◆ WORK TO COMPLETE
Transcribe the listing from its top line through the line with "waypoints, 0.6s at". Keep it exact, both ends included, and add nothing.

◆ DATA EXCERPT

######

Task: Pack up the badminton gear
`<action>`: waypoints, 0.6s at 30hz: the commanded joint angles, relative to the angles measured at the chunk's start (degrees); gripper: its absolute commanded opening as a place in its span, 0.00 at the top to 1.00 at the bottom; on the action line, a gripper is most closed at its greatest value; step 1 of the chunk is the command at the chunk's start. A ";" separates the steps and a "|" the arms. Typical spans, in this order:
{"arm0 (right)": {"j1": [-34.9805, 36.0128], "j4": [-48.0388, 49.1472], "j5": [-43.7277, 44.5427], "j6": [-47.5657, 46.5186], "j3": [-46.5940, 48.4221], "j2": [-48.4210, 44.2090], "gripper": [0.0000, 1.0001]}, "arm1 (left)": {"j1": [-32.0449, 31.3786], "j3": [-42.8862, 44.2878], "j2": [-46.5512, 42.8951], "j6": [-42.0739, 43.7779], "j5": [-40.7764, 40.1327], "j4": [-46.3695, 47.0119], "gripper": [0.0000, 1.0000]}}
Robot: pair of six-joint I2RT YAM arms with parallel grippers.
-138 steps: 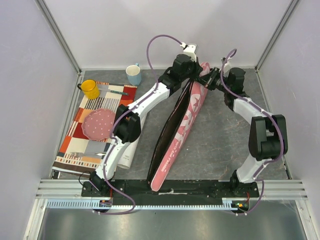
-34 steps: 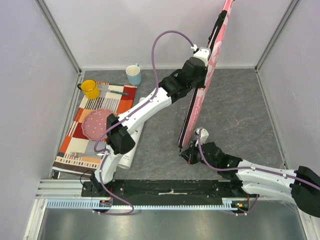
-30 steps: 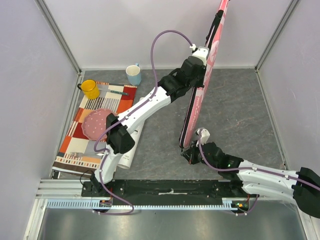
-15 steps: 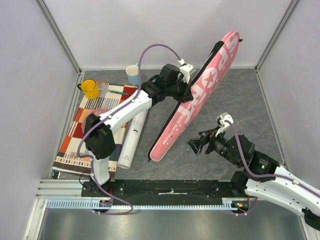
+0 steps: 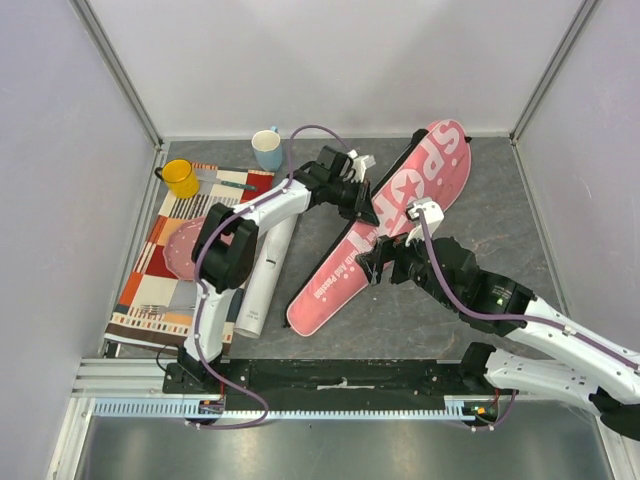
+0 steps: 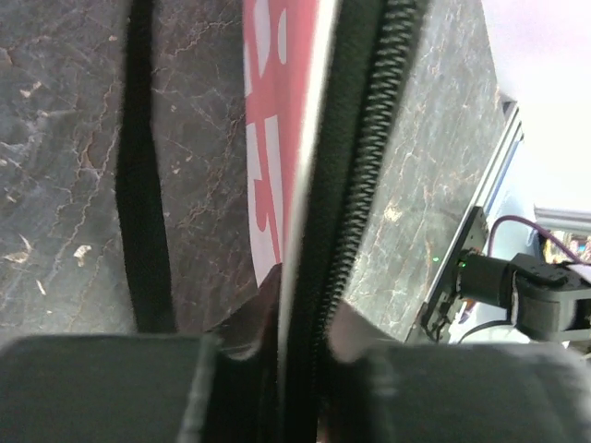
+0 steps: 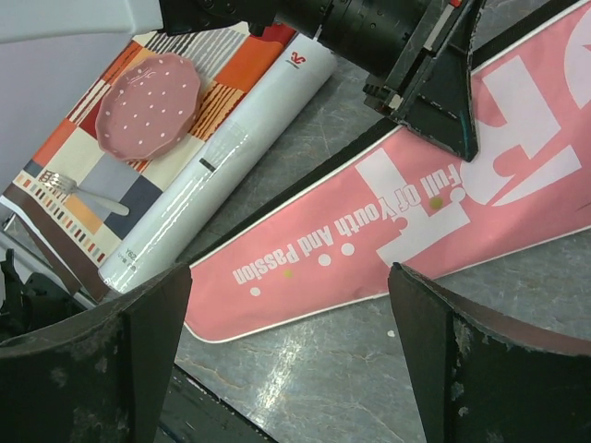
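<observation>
The pink "SPORT" racket bag (image 5: 440, 165) lies flat and slanted across the middle of the table. My left gripper (image 5: 360, 205) is shut on the bag's black zipper edge (image 6: 365, 175), about halfway along it. My right gripper (image 5: 375, 265) hovers open over the bag's narrow lower part (image 7: 314, 258) and holds nothing; the left gripper (image 7: 434, 83) shows at the top of the right wrist view. The long white tube (image 5: 262, 275) lies left of the bag, beside the mat. No rackets or shuttlecocks show.
The striped mat (image 5: 150, 290) at the left carries a pink dotted plate (image 5: 190, 250), cutlery and a yellow mug (image 5: 180, 178). A blue mug (image 5: 267, 150) stands at the back. A black rail (image 5: 340, 375) runs along the near edge. Walls close in three sides.
The bag, held upright a second ago, has come down flat on the table. My right gripper let go of its lower end, opened wide and moved up over the bag.
</observation>
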 commanded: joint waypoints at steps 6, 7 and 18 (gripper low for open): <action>-1.68 0.66 2.31 1.77 0.46 0.65 0.03 | -0.68 2.15 -3.25 1.27 -11.50 -2.86 0.00; -2.64 0.48 2.58 1.95 0.37 1.01 0.03 | -0.68 1.71 -4.31 1.54 -14.82 -3.39 0.00; -3.80 -15.86 28.84 4.52 -2.10 -3.64 0.02 | -4.02 -10.67 -40.24 10.15 -51.74 -4.80 0.02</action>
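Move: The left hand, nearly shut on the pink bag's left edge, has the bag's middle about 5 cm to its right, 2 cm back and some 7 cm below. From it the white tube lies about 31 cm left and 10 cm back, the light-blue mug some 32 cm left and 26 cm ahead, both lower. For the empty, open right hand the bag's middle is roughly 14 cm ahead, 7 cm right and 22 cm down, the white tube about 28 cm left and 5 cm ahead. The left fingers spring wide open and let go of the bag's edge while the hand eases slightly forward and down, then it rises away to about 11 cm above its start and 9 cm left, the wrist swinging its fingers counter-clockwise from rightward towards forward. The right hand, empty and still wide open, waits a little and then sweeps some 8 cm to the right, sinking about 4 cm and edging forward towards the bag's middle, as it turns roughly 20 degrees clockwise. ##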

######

◆ WRITTEN REPLY
Task: Pack up the badminton gear
`<action>`: waypoints, 0.6s at 30hz: the commanded joint angles, relative to the angles measured at the chunk's start (degrees); gripper: its absolute commanded opening as a place in its span, 0.00 at the top to 1.00 at the bottom; on the action line, a gripper is most closed at its greatest value; step 1 of the chunk is the command at the chunk's start. A ";" separates the steps and a "|" the arms. Typical spans, in this order:

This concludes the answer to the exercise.